Wilkinson Thomas J, Yates Thomas, Baker Luke A, Zaccardi Francesco, Smith Alice C
Leicester Kidney Lifestyle Team, Department of Health Sciences University of Leicester Leicester UK.
Leicester NIHR Biomedical Research Centre Leicester UK.
JCSM Rapid Commun. 2022 Jan-Jun;5(1):3-9. doi: 10.1002/rco2.47. Epub 2021 Jul 3.
Coronavirus disease 2019 (COVID-19) is an infectious disease caused by severe acute respiratory syndrome coronavirus 2. The role of skeletal muscle mass in modulating immune response is well documented. Whilst obesity is well established as a key factor in COVID-19 and outcome, no study has examined the influence of both sarcopenia (low muscle mass) and obesity, termed 'sarcopenic obesity' on the risk of severe COVID-19.
This study uses data from UK Biobank. Probable sarcopenia was defined as low handgrip strength. Sarcopenic obesity was mutually exclusively defined as the presence of obesity and low muscle mass [based on two established criteria: appendicular lean mass (ALM) adjusted for either (i) height or (ii) body mass index]. Severe COVID-19 was defined by a positive severe acute respiratory syndrome coronavirus 2 test result in a hospital setting and/or death with a primary cause reported as COVID-19. Fully adjusted logistic regression models were used to analyse the associations between sarcopenic status and severe COVID-19. This work was conducted under UK Biobank Application Number 52553.

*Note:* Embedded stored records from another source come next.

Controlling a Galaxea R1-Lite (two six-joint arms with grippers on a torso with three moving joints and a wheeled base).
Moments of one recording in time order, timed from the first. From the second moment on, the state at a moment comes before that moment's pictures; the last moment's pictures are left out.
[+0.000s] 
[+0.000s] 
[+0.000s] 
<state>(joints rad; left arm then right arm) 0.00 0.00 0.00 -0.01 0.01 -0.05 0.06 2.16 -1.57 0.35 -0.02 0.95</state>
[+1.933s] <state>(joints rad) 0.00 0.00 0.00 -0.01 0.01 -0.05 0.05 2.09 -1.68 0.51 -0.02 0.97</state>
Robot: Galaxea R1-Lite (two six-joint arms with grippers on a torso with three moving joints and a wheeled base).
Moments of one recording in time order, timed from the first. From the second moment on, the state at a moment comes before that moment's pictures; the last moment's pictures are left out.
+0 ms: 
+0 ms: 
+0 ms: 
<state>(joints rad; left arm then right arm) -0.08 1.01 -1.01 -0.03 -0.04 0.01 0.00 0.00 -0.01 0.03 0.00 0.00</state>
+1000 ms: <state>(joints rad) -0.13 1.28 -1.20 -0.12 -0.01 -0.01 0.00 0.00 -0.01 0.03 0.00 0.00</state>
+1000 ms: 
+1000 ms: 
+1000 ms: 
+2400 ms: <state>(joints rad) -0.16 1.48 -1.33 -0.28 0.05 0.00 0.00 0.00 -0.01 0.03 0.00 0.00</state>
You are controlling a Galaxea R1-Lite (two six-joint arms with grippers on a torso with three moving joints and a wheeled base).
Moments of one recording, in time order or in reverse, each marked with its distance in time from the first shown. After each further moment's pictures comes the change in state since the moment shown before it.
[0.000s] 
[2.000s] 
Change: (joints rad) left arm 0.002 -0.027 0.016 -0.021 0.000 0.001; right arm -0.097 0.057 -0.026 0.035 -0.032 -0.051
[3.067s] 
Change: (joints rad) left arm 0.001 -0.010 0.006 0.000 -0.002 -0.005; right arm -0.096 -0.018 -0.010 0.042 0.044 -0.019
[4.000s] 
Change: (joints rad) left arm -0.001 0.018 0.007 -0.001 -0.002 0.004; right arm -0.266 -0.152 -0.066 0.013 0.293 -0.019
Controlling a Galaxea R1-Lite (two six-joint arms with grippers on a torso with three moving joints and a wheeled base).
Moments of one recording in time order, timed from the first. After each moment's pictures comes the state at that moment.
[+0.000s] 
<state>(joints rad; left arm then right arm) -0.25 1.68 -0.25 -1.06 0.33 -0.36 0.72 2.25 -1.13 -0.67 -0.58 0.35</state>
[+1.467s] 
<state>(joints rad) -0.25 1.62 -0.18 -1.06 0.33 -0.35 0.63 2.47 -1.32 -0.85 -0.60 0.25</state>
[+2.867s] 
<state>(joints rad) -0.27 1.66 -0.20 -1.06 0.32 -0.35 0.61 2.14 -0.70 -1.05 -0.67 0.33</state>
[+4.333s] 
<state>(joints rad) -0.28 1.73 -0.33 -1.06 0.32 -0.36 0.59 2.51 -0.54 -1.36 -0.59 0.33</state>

We analysed data from 490 301 UK Biobank participants (median age 70.0 years, 46% male); 2203 (0.4%) had severe COVID-19. Individuals with probable sarcopenia were 64% more likely to have had severe COVID-19 (odds ratio 1.638; < 0.001). Obesity increased the likelihood of severe COVID-19 by 76% ( < 0.001). Using either ALM index or ALM/body mass index to define low muscle mass, those with sarcopenic obesity were 2.6 times more likely to have severe COVID-19 (odds ratio 2.619; < 0.001). Sarcopenia alone did not increase the risk of COVID-19.
Sarcopenic obesity may increase the risk of severe COVID-19, over that of obesity alone. The mechanisms for this are complex but could be a result of a reduction in respiratory functioning, immune response, and ability to respond to metabolic stress.
2019冠状病毒病(COVID-19)是由严重急性呼吸综合征冠状病毒2引起的一种传染病。骨骼肌质量在调节免疫反应中的作用已有充分记录。虽然肥胖已被确认为COVID-19及其预后的一个关键因素,但尚无研究探讨肌肉减少症(低肌肉质量)和肥胖(即“肌少症肥胖”)对重症COVID-19风险的综合影响。
本研究使用了英国生物银行的数据。可能的肌肉减少症定义为握力低。肌少症肥胖被相互排斥地定义为存在肥胖和低肌肉质量[基于两个既定标准:(i)根据身高或(ii)体重指数调整的四肢瘦体重(ALM)]。重症COVID-19定义为在医院环境中严重急性呼吸综合征冠状病毒2检测结果呈阳性和/或主要死因报告为COVID-19的死亡。使用完全调整的逻辑回归模型分析肌少症状态与重症COVID-19之间的关联。本研究是在英国生物银行申请号52553下进行的。
我们分析了来自490301名英国生物银行参与者的数据(中位年龄70.0岁,46%为男性);2203人(0.4%)患有重症COVID-19。可能患有肌肉减少症的个体患重症COVID-19的可能性高出64%(比值比1.638;<0.001)。肥胖使重症COVID-19的可能性增加了76%(<0.001)。使用ALM指数或ALM/体重指数来定义低肌肉质量,患有肌少症肥胖的个体患重症COVID-19 的可能性高出2.6倍(比值比2.619;<0.001)。单纯的肌肉减少症不会增加COVID-19的风险。
肌少症肥胖可能比单纯肥胖更易增加重症COVID-19的风险。其机制复杂,但可能是呼吸功能、免疫反应和应对代谢应激能力下降的结果。